Кнапке предусмотрительно дождался, когда оба грузовика исправно заурчат моторами. Огляделся — все «бранденбуржцы» уже были на улице, а фигуры в синих фуражках с малиновыми околышами, видимо закончив свои последние дела внутри здания, еще только шли через вестибюль грузиться в машину. Снаружи только их командир и водитель. Расклад идеальный.

— Конечно, успеваем, — сказал он, шагнул к командиру чекистов и, неуловимым движением выхватив из-за голенища сапога нож, ударил того точно в сердце. Не дав телу упасть, Кнапке усадил его на ступени здания.

Практически одновременно Берзиньш таким же образом бесшумно ликвидировал водителя энкавэдешной полуторки. Столкнув его на соседнее сиденье, сам быстро уселся за руль. Обе машины тронулись. Ничего не заметив, советская пехота продолжала понуро тянуться мимо в некотором отдалении. Выйдя на крыльцо и увидев, что машины отъезжают без них, остальные бойцы НКВД в растерянности замерли на ступенях. Один из них подошел к своему приткнувшемуся на ступенях командиру и, вдруг увидев натекшую из-под того лужу крови, резко изменился в лице и начал срывать со спины винтовку. Дальше без шума уже было не обойтись. Земцов вскинул автомат и дал очередь по столпившимся на ступенях чекистам. Двое упали, остальные кинулись обратно в вестибюль.

— Братцы, братцы, диверсанты! — сделав несколько выстрелов в воздух для привлечения к себе внимания и размахивая самозарядной винтовкой, кинулся Хубе к остановившейся после очереди Земцова колонне советских пехотинцев.

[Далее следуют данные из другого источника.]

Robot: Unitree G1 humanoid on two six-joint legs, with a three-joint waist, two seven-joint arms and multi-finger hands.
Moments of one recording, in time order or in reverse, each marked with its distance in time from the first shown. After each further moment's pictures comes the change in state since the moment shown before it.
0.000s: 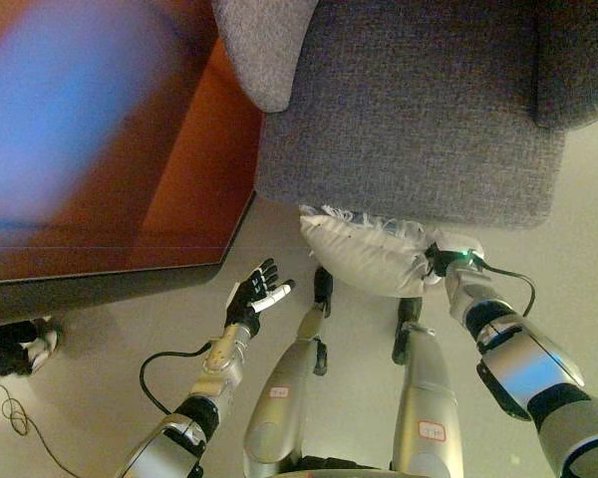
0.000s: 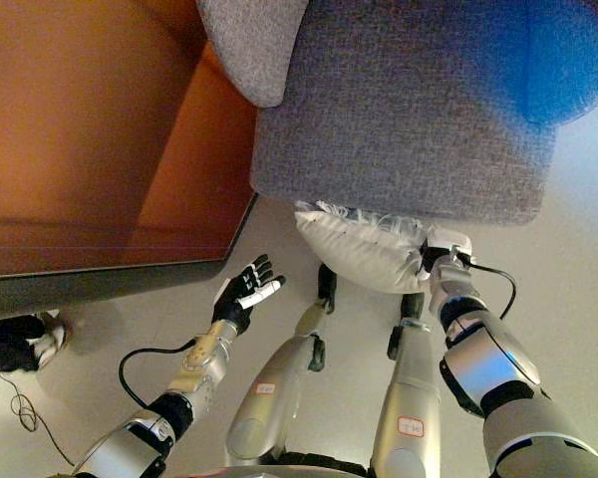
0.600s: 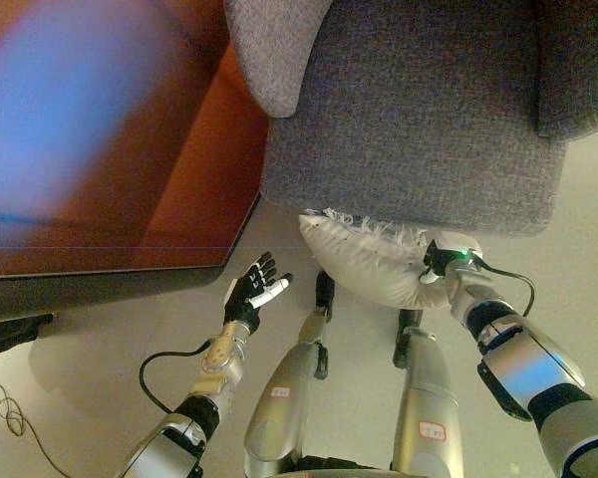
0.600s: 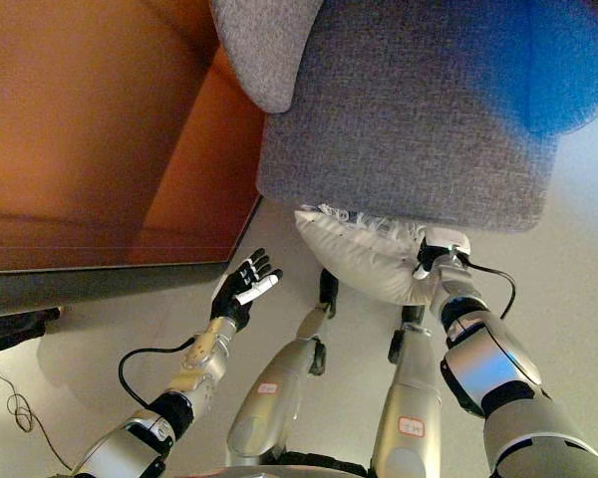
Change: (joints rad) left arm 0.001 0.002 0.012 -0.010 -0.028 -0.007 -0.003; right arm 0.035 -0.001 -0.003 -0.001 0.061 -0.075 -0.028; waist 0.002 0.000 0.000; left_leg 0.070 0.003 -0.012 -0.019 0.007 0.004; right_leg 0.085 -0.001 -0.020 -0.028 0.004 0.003
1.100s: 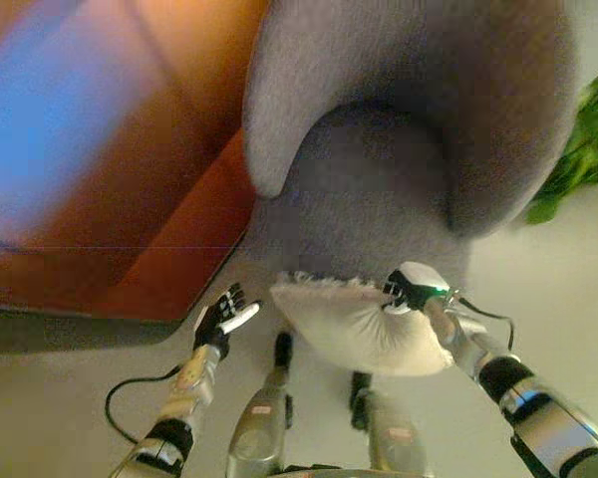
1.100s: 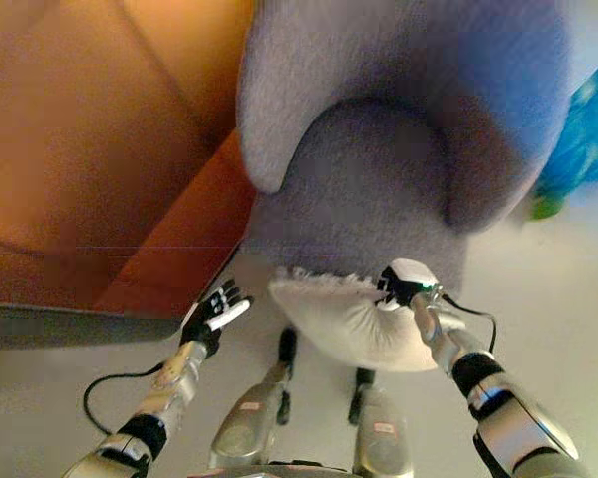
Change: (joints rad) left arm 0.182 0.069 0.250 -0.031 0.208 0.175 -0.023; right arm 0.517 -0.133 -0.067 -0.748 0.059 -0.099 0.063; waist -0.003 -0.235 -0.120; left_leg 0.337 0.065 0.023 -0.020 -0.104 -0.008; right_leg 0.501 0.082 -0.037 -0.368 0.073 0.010
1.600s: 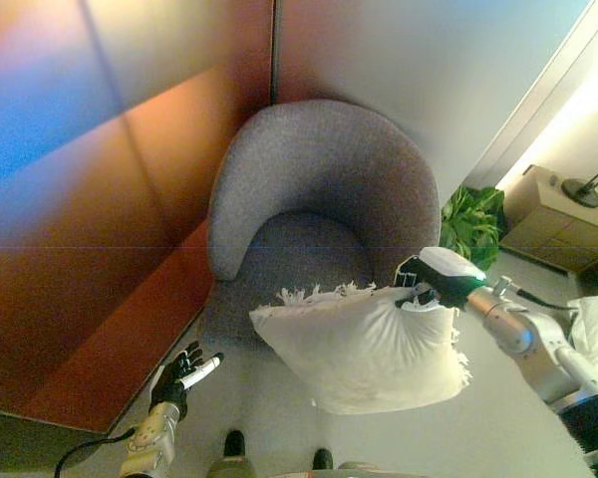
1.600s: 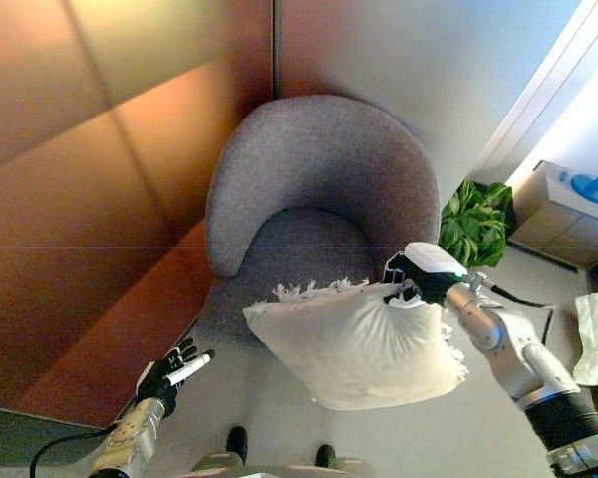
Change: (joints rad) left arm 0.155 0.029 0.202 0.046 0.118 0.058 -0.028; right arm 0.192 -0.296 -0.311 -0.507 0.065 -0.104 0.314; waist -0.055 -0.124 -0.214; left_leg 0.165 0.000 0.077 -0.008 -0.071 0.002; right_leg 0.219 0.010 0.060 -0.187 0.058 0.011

Выбитые изнутри чекистами, брызнули на мостовую стекла вестибюля. Оттуда открыли ответную стрельбу. Однако таким образом из-за перелетов под обстрелом оказалась советская пехотная колонна.

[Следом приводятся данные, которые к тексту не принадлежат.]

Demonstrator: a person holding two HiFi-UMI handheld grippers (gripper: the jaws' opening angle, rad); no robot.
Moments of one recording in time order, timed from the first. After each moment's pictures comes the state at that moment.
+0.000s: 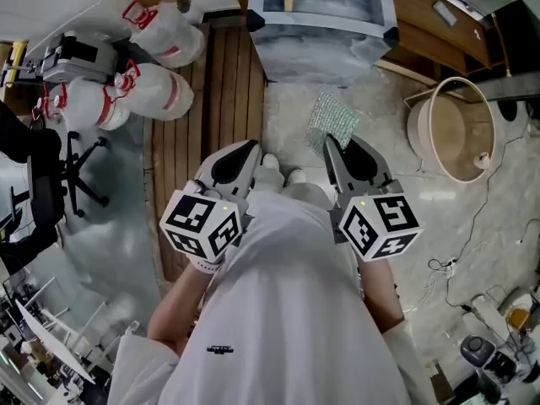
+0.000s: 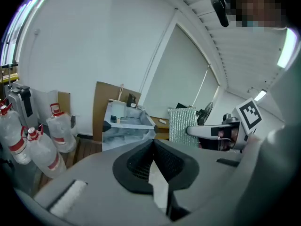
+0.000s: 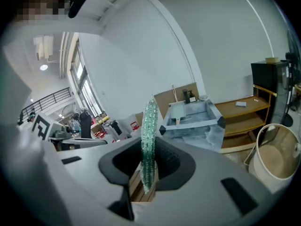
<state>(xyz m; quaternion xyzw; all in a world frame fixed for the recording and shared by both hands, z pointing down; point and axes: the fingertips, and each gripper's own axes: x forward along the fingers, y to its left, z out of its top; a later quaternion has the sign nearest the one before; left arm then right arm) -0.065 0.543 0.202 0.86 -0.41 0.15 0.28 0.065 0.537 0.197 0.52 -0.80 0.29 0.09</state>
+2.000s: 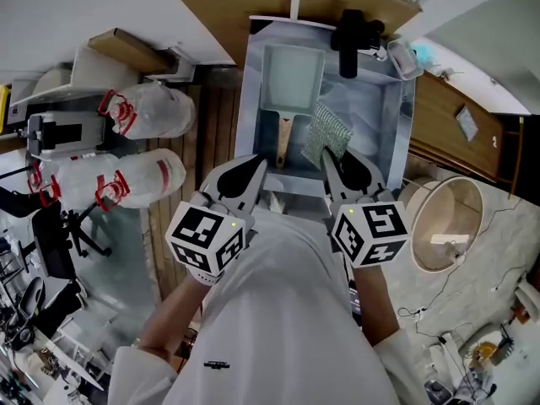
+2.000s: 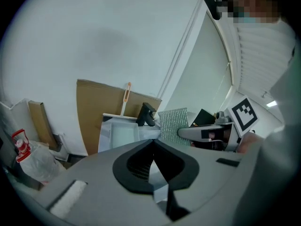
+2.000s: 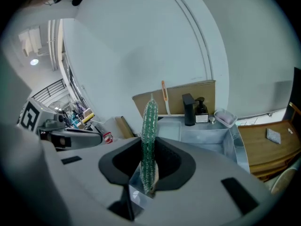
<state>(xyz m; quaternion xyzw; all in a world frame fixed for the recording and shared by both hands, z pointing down) 0.008 0.036 0.238 0.85 -0.40 0.19 0.30 0.123 0.019 0.253 0.50 -0.79 0.32 0.15</state>
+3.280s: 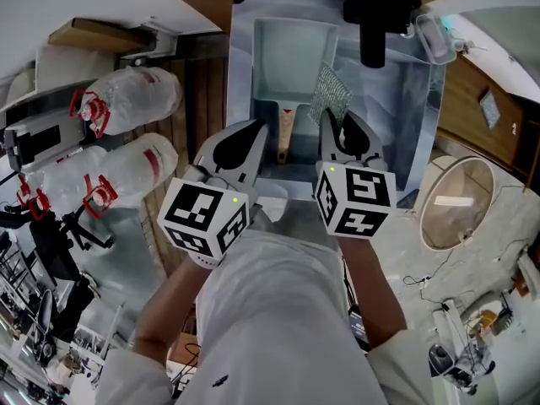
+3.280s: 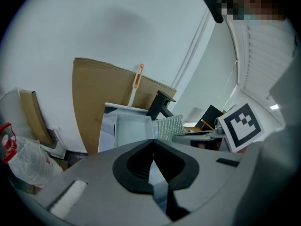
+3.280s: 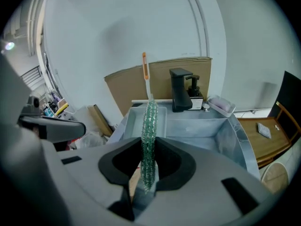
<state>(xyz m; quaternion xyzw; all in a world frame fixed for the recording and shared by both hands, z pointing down) 0.007 -0.048 0.335 0.83 -0.39 0.20 0.33 0.120 -0.057 0.377 0.58 -0.71 0.33 0.23</state>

— В це-епь! — повелительно раздалось из колонны, и пехотинцы дугой рассыпались по площади. Убедившись, что грузовики уехали в боковой проулок, Кнапке оттянул своих людей назад. Их ряды смешались с советскими пехотинцами. Из здания пытались что-то кричать, но всякий раз крики заглушались автоматными очередями «бранденбуржцев».

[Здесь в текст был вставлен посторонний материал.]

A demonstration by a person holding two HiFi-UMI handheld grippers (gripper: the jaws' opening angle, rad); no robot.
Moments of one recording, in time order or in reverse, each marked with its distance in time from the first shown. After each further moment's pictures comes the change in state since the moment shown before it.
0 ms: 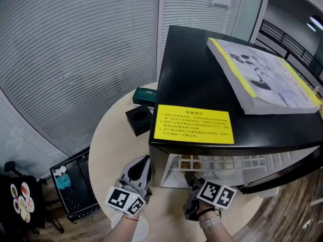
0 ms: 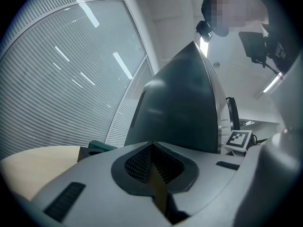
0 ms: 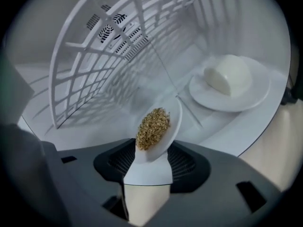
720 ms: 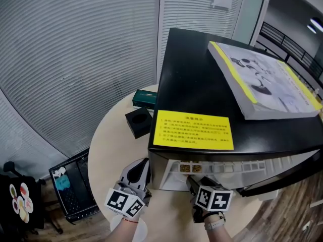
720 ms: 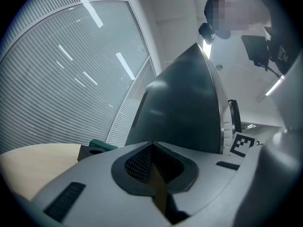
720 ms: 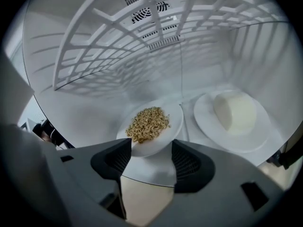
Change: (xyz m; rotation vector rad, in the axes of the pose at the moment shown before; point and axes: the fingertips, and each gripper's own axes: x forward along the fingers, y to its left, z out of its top) left arm 0.000 0.003 -0.001 -0.033 -0.012 0.015; right arm -0.004 -0.022 0.002 -0.414 0.086 -0.133
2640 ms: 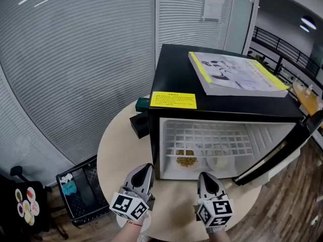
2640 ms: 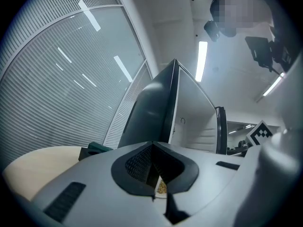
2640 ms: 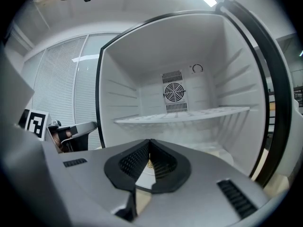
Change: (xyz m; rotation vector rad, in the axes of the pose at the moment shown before) left arm -0.060 -0.061 0.027 0.008 -0.013 -0.013; right arm -0.139 0.046 0.028 -0.277 -0.560 0.026
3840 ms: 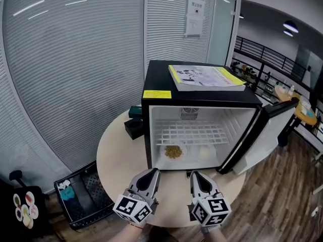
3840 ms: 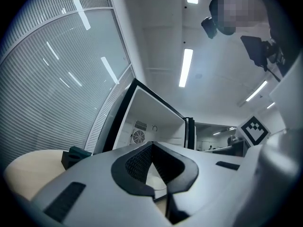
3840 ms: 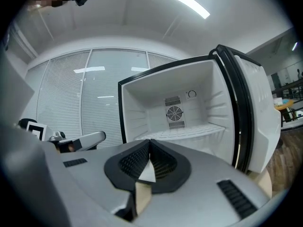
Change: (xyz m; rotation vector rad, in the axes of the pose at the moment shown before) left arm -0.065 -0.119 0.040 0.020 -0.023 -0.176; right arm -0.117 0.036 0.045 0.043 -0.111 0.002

— Чего делается-то, товарищ старшина? — бухнулся рядом с Земцовым на брусчатку молодой солдат из пехотной колонны.

— Диверсанты, — невозмутимо отвечал Земцов. И уловив движение в оконном проеме, дал туда короткую очередь. — Переоделись в нашу форму и документы хотели спереть секретные.

— По кому стрелять? — шмыгнув носом, деловито осведомился солдат, передергивая затвор трехлинейки.

— По синим фуражкам в окне, — указал направление Земцов.

— Есть по синим, — кивнул парень и, как показалось Земцову, усмехнулся даже чуть удовлетворенно.

Перестрелка продолжалась еще с минуту. Затем чекисты в здании, видимо, решили выбираться с другой стороны и потом уже доказывать пехоте, кто есть кто. Терять время было нельзя. Кнапке окликнул лейтенанта со стрелковыми петлицами:

— Немцы в городе?

— Нет! — прокричал в ответ лейтенант.

— А что за стрельба была на окраине?

Лейтенант, пригибаясь, перебежал ближе. Пояснил уже спокойнее:

— Пара мотоциклов попыталась сунуться — уничтожили огнем. А остальные, похоже, двинули в обход. Немцев в городе пока нет.

— Ясно, — отозвался Кнапке и указал на окна. — Держи эту банду под прицелом. А я со своими ребятами обойду их с тыла.

— Есть!

По сигналу «бранденбуржцы» оттянулись к боковому проулку. Когда площадь скрылась за углом дома, встали в рост и бегом припустили по нему вниз. Вскоре обнаружились и ожидавшие их грузовики. Быстро заскочили в кузова, расселись на добытых ящиках.

— Уходим, — распорядился Кнапке. — Быстро!

Раскачиваясь в такт движению машины и утирая с лица пот, Земцов мысленно отметил, что сегодня его выстрелы были, пожалуй, здесь первыми выстрелами продолжившейся гражданской войны, которая опять перешла из холодной стадии в горячую…

Они пригнали машины с документами в свой штаб. После чего получили задачу вновь переместиться в передовые порядки продолжавшего наступление 56-го германского моторизованного корпуса. Впереди была река Великая. Сейчас было необходимо разведать переправы через нее. А дальше… Дальше была Россия, которую надо прежде всего отбивать от Советов. А там разберемся. Так для себя думал Земцов.